- WHAT IS REQUIRED: Below are records with pictures in them. Transcribe everything from the line containing "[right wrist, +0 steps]" down to the line containing "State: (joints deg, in", exactly, and leave the pictures behind.

- RECORDS SUPPLIED:
────────────────
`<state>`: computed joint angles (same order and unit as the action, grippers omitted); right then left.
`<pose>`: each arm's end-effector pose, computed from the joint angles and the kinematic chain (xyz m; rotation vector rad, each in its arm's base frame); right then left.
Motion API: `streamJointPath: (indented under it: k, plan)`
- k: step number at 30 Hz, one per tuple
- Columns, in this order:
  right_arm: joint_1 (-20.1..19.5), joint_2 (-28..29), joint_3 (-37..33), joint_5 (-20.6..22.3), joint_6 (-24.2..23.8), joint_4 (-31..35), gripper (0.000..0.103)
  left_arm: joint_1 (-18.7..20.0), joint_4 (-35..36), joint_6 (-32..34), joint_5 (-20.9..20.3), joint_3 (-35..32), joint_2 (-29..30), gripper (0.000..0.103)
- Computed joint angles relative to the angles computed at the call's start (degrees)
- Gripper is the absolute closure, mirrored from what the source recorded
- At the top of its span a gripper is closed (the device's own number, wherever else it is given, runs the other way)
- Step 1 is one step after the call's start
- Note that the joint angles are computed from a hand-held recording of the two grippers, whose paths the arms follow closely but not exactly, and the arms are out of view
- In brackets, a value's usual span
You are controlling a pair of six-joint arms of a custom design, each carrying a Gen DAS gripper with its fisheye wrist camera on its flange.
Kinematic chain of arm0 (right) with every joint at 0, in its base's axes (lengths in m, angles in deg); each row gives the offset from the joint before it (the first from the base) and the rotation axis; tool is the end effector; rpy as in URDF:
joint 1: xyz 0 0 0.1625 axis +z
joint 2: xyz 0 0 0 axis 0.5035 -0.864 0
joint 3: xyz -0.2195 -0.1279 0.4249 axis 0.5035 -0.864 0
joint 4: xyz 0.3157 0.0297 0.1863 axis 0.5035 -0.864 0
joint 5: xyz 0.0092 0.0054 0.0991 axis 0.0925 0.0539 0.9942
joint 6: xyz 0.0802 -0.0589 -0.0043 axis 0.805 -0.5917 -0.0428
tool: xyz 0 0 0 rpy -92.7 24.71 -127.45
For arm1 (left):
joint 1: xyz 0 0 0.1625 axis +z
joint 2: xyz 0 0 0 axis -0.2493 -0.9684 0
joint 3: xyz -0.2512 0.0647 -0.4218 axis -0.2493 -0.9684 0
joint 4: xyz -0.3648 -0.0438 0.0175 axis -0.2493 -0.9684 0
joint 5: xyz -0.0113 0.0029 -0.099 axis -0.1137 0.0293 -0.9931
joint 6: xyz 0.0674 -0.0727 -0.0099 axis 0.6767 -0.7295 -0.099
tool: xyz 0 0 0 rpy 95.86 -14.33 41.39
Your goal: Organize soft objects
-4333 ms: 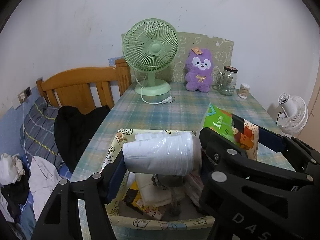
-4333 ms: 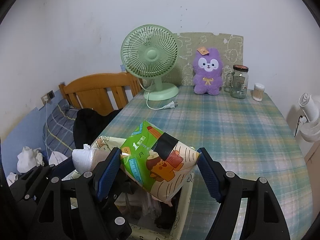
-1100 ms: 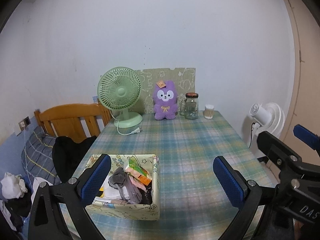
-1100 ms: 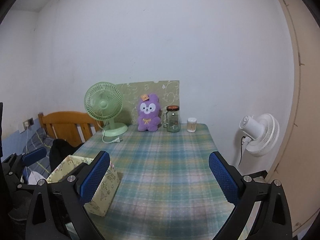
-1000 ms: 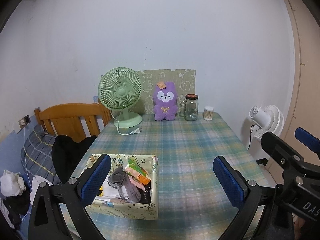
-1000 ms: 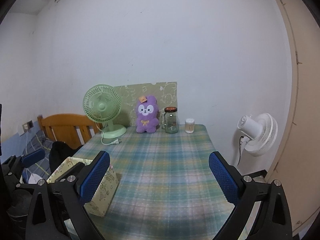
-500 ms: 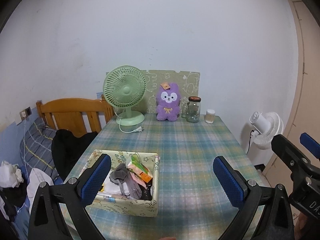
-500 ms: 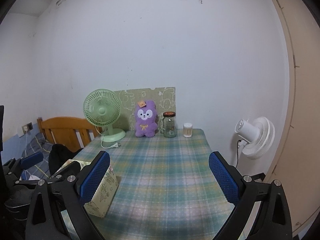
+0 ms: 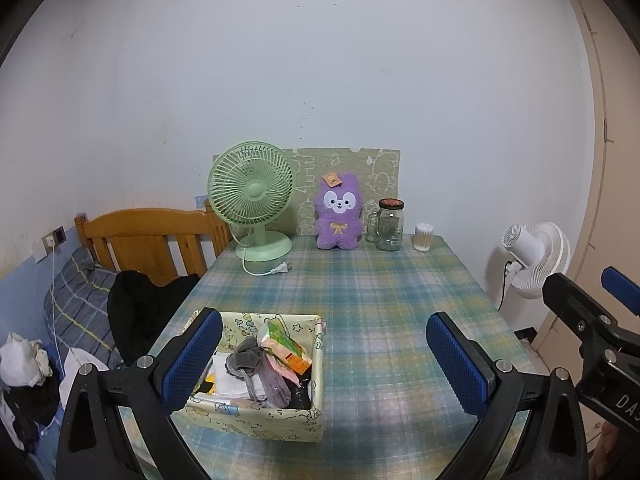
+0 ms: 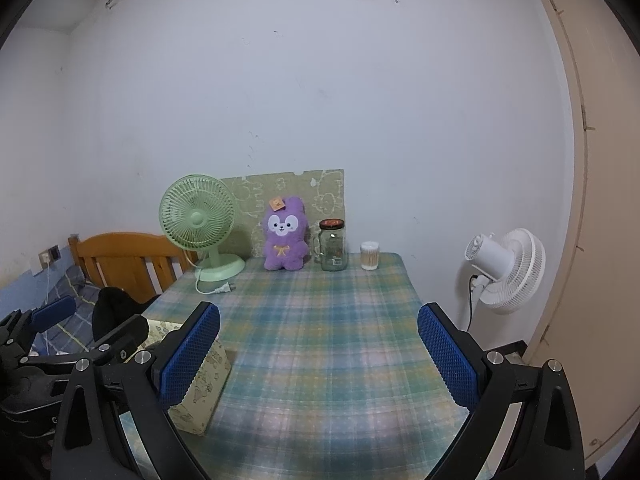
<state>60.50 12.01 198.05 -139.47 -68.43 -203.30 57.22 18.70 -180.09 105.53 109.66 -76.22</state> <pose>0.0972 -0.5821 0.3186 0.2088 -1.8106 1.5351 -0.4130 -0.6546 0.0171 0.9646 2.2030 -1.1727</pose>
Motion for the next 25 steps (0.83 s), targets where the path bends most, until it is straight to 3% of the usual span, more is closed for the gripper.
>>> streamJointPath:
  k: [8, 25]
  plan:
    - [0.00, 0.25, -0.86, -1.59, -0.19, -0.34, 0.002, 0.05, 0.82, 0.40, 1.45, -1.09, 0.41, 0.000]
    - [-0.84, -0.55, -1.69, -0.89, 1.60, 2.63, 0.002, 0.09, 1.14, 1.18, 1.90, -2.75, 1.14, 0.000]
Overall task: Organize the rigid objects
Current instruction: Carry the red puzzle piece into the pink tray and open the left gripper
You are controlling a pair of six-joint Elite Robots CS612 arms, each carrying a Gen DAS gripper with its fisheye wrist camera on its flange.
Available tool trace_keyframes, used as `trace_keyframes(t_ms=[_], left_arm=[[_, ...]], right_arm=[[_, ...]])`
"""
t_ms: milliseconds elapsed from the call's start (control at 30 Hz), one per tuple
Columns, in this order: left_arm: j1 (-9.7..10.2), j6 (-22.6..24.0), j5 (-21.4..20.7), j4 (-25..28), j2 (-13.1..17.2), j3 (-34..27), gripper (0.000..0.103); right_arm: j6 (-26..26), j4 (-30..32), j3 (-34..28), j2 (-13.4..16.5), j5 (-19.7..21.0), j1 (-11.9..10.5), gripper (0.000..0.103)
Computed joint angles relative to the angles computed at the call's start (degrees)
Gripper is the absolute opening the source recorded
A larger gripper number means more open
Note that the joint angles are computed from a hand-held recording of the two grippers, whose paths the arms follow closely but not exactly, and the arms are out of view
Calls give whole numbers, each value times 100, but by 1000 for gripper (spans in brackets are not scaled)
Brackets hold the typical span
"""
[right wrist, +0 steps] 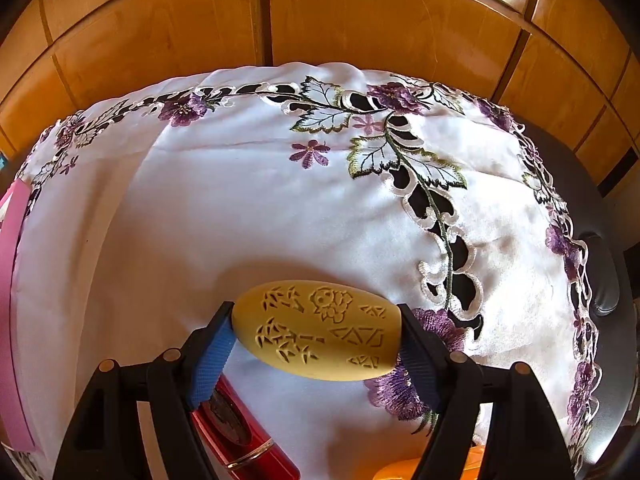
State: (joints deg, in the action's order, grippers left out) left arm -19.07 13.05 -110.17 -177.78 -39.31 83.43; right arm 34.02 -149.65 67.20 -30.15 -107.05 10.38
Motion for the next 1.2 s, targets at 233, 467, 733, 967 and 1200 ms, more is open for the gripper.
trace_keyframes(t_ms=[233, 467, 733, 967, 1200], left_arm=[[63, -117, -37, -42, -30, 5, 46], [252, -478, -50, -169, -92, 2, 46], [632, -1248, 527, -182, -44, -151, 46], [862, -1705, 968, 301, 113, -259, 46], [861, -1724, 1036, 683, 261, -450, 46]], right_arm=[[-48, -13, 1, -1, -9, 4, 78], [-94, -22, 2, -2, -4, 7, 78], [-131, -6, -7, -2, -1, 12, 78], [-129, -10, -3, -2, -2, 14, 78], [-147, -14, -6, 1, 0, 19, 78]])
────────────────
- SOLUTION TO THIS TASK:
[right wrist, +0 steps] 
State: (joints deg, in the action's order, grippers left out) left arm -19.07 13.05 -110.17 -177.78 -39.31 83.43; right arm 34.02 -149.65 67.20 -30.15 -107.05 10.38

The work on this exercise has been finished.